INSTRUCTIONS FOR THE TASK:
Repeat the listing that follows without a single change.

*** INFORMATION PROVIDED Section Begins ***

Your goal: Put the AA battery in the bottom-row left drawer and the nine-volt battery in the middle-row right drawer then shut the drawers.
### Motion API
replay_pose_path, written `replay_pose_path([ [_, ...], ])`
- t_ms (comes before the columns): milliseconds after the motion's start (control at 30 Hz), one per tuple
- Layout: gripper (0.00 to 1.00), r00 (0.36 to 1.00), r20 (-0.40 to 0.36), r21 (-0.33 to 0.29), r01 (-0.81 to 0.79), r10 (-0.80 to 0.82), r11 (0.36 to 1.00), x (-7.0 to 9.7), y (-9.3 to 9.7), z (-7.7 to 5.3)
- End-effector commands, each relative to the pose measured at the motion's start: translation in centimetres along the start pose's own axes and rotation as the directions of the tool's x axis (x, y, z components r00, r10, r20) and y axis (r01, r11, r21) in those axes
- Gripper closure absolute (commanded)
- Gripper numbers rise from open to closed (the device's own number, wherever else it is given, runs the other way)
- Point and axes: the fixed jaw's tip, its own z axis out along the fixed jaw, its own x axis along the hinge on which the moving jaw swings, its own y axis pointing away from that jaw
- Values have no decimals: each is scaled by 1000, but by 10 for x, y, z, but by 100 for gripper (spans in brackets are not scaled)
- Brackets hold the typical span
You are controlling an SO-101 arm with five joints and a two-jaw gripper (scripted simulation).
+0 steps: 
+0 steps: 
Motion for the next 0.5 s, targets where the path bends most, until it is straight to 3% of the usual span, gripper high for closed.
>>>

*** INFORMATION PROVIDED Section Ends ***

ANSWER SPACE:
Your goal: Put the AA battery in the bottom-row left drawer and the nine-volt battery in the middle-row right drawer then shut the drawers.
### Motion API
replay_pose_path, written `replay_pose_path([ [_, ...], ])`
- t_ms (comes before the columns): milliseconds after the motion's start (control at 30 Hz), one per tuple
- Layout: gripper (0.00 to 1.00), r00 (0.36 to 1.00), r20 (-0.40 to 0.36), r21 (-0.33 to 0.29), r01 (-0.81 to 0.79), r10 (-0.80 to 0.82), r11 (0.36 to 1.00), x (-7.0 to 9.7), y (-9.3 to 9.7), z (-7.7 to 5.3)
- End-effector commands, each relative to the pose measured at the motion's start: translation in centimetres along the start pose's own axes and rotation as the directions of the tool's x axis (x, y, z components r00, r10, r20) and y axis (r01, r11, r21) in those axes
- Gripper closure absolute (commanded)
- Gripper numbers rise from open to closed (the device's own number, wherever else it is given, runs the other way)
- Point and axes: the fixed jaw's tip, its own z axis out along the fixed jaw, its own x axis along the hinge on which the moving jaw swings, its own y axis pointing away from that jaw
- Values have no decimals: each is scaled by 1000, but by 10 for x, y, z, but by 100 for gripper (spans in brackets are not scaled)
- Brackets hold the typical span
You are controlling an SO-101 arm with five joints and a two-jaw gripper (scripted simulation).
+0 steps: 
+0 steps: 
Motion for the next 0.5 s, targets where the path bends most, until it is straight to 3% of the usual span, gripper high for closed.
>>>

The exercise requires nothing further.